(ASSIGNMENT) Using the listing below, keep only the lines with the word "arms" and copy them.
*** Opening of INFORMATION PROVIDED ***
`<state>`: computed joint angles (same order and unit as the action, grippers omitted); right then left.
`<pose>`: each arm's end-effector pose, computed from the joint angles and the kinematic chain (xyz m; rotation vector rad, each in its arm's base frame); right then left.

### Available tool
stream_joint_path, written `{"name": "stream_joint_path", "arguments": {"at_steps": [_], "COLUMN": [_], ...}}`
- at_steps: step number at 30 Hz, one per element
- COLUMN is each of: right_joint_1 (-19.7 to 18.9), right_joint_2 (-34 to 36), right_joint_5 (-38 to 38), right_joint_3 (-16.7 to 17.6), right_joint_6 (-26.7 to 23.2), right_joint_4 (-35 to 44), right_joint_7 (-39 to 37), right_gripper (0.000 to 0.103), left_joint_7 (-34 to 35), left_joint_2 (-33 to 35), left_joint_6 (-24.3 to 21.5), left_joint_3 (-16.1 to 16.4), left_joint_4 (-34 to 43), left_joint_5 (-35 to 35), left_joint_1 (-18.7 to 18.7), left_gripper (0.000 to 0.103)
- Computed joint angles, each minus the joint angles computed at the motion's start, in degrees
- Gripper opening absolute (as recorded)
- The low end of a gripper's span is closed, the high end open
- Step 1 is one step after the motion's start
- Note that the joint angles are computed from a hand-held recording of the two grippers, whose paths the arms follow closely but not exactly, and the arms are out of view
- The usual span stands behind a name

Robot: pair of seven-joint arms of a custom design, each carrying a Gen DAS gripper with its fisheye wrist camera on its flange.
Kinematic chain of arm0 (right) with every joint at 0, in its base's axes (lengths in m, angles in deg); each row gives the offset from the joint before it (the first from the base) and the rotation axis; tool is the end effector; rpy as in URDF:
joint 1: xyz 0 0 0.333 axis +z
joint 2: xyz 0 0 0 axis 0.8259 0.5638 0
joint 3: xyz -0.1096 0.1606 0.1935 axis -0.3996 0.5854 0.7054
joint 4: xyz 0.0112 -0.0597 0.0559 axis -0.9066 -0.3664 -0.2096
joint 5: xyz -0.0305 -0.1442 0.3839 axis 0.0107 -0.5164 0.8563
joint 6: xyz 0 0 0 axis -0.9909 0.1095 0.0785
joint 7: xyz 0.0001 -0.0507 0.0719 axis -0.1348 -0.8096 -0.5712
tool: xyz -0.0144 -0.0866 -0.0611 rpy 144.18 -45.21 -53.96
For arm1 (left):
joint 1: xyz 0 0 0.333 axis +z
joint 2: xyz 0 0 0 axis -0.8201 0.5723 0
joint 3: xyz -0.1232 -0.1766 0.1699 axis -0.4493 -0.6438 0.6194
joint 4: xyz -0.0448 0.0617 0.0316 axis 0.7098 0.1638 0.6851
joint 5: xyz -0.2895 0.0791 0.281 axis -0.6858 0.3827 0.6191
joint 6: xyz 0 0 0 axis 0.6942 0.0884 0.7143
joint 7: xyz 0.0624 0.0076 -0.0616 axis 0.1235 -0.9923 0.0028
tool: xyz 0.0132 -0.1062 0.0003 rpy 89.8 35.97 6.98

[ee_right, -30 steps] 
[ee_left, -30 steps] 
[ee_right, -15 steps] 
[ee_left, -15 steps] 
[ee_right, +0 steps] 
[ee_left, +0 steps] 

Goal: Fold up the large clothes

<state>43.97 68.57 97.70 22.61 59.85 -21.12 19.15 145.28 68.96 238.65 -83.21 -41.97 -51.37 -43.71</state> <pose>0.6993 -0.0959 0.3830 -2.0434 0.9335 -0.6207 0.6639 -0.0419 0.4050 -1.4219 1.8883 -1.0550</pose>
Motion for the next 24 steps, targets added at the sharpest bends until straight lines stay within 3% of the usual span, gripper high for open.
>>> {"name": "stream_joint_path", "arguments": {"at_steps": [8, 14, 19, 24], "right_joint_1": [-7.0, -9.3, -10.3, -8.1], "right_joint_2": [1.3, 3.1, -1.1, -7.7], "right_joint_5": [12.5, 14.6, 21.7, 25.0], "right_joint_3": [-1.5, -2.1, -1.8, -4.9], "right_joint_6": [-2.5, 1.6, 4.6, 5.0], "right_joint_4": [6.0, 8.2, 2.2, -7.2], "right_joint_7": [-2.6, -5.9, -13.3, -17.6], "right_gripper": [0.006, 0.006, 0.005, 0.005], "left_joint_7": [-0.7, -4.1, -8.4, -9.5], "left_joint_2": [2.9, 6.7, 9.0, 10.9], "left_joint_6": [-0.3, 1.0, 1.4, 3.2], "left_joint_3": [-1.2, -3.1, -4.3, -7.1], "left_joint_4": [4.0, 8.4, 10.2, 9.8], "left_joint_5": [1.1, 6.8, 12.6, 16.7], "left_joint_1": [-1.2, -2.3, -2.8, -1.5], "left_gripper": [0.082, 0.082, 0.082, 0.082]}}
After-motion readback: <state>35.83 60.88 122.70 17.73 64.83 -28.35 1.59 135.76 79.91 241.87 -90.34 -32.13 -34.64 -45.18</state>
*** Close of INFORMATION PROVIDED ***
(OUTPUT FOR THIS TASK)
- Note that the joint angles are computed from a hand-held recording of the two grippers, whose paths the arms follow closely but not exactly, and the arms are out of view
Robot: pair of seven-joint arms of a custom design, each carrying a Gen DAS gripper with its fisheye wrist camera on its flange.

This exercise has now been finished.